## louis413 3^5n=3^5(3^2n)^2 solve for n one year ago one year ago

1. Wired

Please rewrite the question using the equation tool, as it's tough to tell if you mean: $3^{5n}$ or $3^{5}n$ for example. Same thing goes for the other side of the equation.

2. louis413

its the first one 5n is on three

3. KingGeorge

$3^{5n}=3^5\cdot(3^{2n})^2$Correct?

4. louis413

$3^{5n}=3^{5}(3^{2n})^{2} solve for n$

5. louis413

yes

6. KingGeorge

First, you need to simplify the expression on the right side. Recall that $(a^b)^c=a^{bc}$This means that you can rewrite the right hand side as $3^5\cdot3^{4n}$

7. KingGeorge

Now we also have the rule that $a^b\cdot a^c=a^{b+c}$That means we can rewrite the RHS again. This time as $3^{5+4n}.$That means we have the relation $3^{5n}=3^{5+4n}$

8. KingGeorge

Since 3 is the base on both sides, we can just get rid of it (otherwise known as taking the log base 3 of both sides). Hence, we only have to solve the equation $5n=5+4n$Can you do this yourself?

9. louis413

wait im confused like if its (3xy)^3 then the "3" would be 27 but there the 3 is still "3" whys that?

10. KingGeorge

In the case of $$(3xy)^3$$, you can think of it as $(3xy)(3xy)(3xy)=(3\cdot3\cdot3)\cdot(x\cdot x\cdot x)\cdot(y\cdot y\cdot y)=3^3\cdot x^3\cdot y^3=27x^3y^3$

11. louis413

oh hey can u help me on this prob? $3*9^{2n}=(3^{n+1})^{3}$

12. KingGeorge

First off, write $3\cdot9^{2n} =3\cdot(3^2)^{2n}$Can you show the next step in simplifying this?

13. louis413

ok um its $(3^{2n+1}) on the \right side im confused for the \left side$

14. Wired

It may help you if you temporarily replace the exponents with simpler variables.
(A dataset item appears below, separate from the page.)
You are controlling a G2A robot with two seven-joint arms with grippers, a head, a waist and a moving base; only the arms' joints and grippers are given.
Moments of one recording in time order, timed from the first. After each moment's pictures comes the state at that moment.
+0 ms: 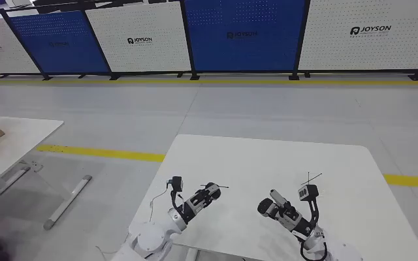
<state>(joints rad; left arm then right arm) 1.67 -1.14 -1.32 -1.72 -0.23 -0.25 -0.34 -1.47 -1.19 1.15 -1.58 0.43 -0.32 0.66</state>
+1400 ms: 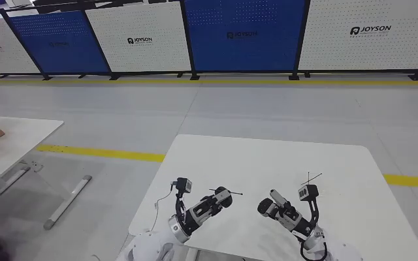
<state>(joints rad) 1.78 -1.14 -1.33 -1.94 -0.25 -0.34 -0.41 -1.47 -1.19 1.15 -1.58 0.43 -0.32 0.66</state>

For example, you could say 2n = X, and n+1 = Y. That way you can rewrite that equation as: $3*9^{x} = (3^{y})^{3}$ From there you can use the rules George posted.

15. louis413

*3^2n+2

16. KingGeorge

Wait, on the right side, you have$\Large (3^{n+1})^3$What you gave, was a simplification for $\Large (3^{n+1})^2$

17. louis413

oh yeah my bad yeah its 3

18. louis413

please i get the right side is 3^3n+3 but what i do to the rigleft side?

19. louis413

left side

20. KingGeorge

For the left side, we have $\large 3\cdot(3^2)^{2n}$Using the same principles you just used for the right side, what is $\large (3^2)^{2n}?$

21. louis413

its 3^4n

22. KingGeorge

Perfect. Now what is $\large 3\cdot3^{4n}?$

23. louis413

3^4n+1?

24. KingGeorge

Right again. That means we can take log base 3 of both sides, and get $4n+1=3n+3$From here, it's just a simple solving of a linear equation.

25. Wired

FYI if you do substitute 2n = X, and n+1 = Y: $3*9^{x} = 3^{3y}$ Since $9 = 3^{2}$ $3*(3^{2})^{x} = 3^{3y}$ $3*3^{2x} = 3^{3y}$ $3^{1}*3^{2x} = 3^{3y}$ $3^{2x+1} = 3^{3y}$ Take the log base 3 of both sides to get: 2x+1 = 3y Replace x and y with their values to get: 2(2n)+1 = 3(n+1) 4n+1 = 3n+3

26. louis413

oh thank you very much hey one more

27. louis413

quick question

28. louis413

why is 3 in (3xy)^3 is 27... but 3in (3^2n)^2 is still 3 ?

29. Wired

You may want to start a new question for each question to make it easier to read for others later on.

30. Wired

Is that $(3^{2n})^{2}$ ?

31. louis413

yea

32. louis413

is it because we treat 3 as an x? so 3 doesnt change?

33. louis413

and also usually the 3 has a degree of 0 but here it is one

34. Wired

$3^{4n}$ Because you don't know what the full exponent is, it's easier to keep it as it is. You could rewrite it as $(3^{4})^{n}$ and then solve for 3^4, so you'd get: $81^{n}$

35. Wired

3 has a degree of 0, huh?

36. louis413

in the degree of a monomial the constant has a degree of 0 right?

37. KingGeorge

It's not the constant that has a degree, it's the variable that has degree 0. Because the degree is 0, the variable can be replaced with $$x^0=1$$, so you see a constant term.